# Jason vs. Michael



## Omega (May 24, 2004)

Maybe Z will correct me if I put this in the wrong place but here it goes. Based on what we've seen over the years the murders dished out by these two, the recent ass whooping handed down to Freddy Kruegrer By Voorhees, and the ninth halloween flick in production, my question is this: Who would win? It took me a little while to decide but I finally came to the conclusion that Jason would win. Though they're both indestructible, Jasons already dead and still moving about this earth(it's just impossible to kill the bloody bastard.) :voorhees:


----------



## Lilith (Apr 13, 2004)

lol... I am not sure who would win actually. I am not a fan of mixing to stories together or a fan of screwing and changing stories like most of Jason's films... lol... But I might watch it eventually. Omega I know you been telling me too but hell I am not sure if I should or not.

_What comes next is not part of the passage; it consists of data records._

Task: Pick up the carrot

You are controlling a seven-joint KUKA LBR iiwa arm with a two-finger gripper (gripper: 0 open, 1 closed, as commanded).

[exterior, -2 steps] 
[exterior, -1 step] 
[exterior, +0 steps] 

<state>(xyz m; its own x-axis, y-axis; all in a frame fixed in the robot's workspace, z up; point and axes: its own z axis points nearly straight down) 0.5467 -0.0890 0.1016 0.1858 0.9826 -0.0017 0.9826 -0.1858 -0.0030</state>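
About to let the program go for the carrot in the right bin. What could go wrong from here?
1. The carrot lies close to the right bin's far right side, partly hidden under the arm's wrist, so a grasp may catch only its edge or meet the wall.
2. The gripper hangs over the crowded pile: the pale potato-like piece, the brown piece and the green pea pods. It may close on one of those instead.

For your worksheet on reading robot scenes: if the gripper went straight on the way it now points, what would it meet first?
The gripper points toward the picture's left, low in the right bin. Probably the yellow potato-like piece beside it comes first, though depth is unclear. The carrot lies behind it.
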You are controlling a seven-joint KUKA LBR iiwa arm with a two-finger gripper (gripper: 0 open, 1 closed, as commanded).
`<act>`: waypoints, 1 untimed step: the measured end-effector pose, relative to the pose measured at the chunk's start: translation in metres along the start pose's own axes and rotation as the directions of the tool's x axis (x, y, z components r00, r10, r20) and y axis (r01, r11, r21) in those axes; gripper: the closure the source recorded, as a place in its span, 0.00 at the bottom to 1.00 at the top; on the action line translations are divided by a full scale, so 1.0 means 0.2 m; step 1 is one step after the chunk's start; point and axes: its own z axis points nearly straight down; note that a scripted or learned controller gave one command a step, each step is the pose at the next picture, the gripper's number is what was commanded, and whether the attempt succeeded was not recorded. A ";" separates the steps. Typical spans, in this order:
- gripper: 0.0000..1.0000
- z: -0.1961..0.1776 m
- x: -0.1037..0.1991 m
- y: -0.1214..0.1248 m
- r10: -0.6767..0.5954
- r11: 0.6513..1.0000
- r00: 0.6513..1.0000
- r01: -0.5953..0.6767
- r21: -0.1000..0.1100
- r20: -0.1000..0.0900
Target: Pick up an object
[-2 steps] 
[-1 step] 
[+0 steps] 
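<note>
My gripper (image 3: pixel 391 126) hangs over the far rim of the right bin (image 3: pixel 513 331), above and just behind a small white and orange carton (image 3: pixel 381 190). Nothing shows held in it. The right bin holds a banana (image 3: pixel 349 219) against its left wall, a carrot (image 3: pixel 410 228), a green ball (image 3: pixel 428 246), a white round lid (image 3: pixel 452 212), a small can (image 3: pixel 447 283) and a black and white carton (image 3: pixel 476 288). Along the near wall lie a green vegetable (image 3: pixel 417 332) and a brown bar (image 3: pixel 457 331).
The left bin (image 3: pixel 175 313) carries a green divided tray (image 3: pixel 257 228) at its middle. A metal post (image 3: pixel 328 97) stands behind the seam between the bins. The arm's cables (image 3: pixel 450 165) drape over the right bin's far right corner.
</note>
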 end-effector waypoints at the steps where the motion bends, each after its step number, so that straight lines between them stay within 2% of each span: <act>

I am very picky with my horror films. ^^


----------



## Sinister (Apr 18, 2004)

Yes, I believe that this particular thread DOES belong in the Horror Movies Forum.


----------



## Zombie-F (Apr 12, 2004)

Yeah, so I moved it. 

Anyway, I think Jason would hand Myers his ass on a platter.


----------



## Sinister (Apr 18, 2004)

I'll make it unanimous. Voorhees would make bloody cold cuts out of Myers with his trusty trademark machete! :voorhees:


----------



## DarkEmpress (Apr 22, 2004)

I think it would be the same with Jason and Michael as it was with Jason and Freddy and that neither one would win, but have a constant battle in hell. I dunno...that's just my opinion.


----------



## Sinister (Apr 18, 2004)

While both are practically indestructible, Myers comes off as a mindless automaton with a program that instructs him to kill. Voorhees, is methodical and strides about with a sense of purpose. He actually seems to believe in the job he's doing. Watch the *Friday the 13th* and *Halloween * movie's back-to-back, or as many as you can absorb in one sitting, and the truth will become immediately apparent. Myers is about the only Movie Maniac that could slug it out with Jason for a good while, but the outcome would never be in doubt. Krueger gave him a good whirl around the dance floor, and although *Freddy vs. Jason* was a good movie, there was a lot of fumbling of the ball in my opinion. If you want me to go into detail, I will on this one point: Jason is Dead! He's a Zombie. How the **** was he susceptible to the tranquilizer injected into him to transport him back to Camp Crystal Lake? If you want to go off into left field here, Freddy shouldn't have been able to have ANY influence, in the guise of Pamela Voorhees or any other, because Krueger only attacks in dreams, and with the exception of that one scene JASON WAS AWAKE THE WHOLE TIME!!!

One last thing that is somewhat related: Why didn't Betsy Palmer reprise the Pamela Voorhees role? Does anyone know?


----------



## dougspaulding (May 22, 2004)

I think they would finish up in a dead heat!


----------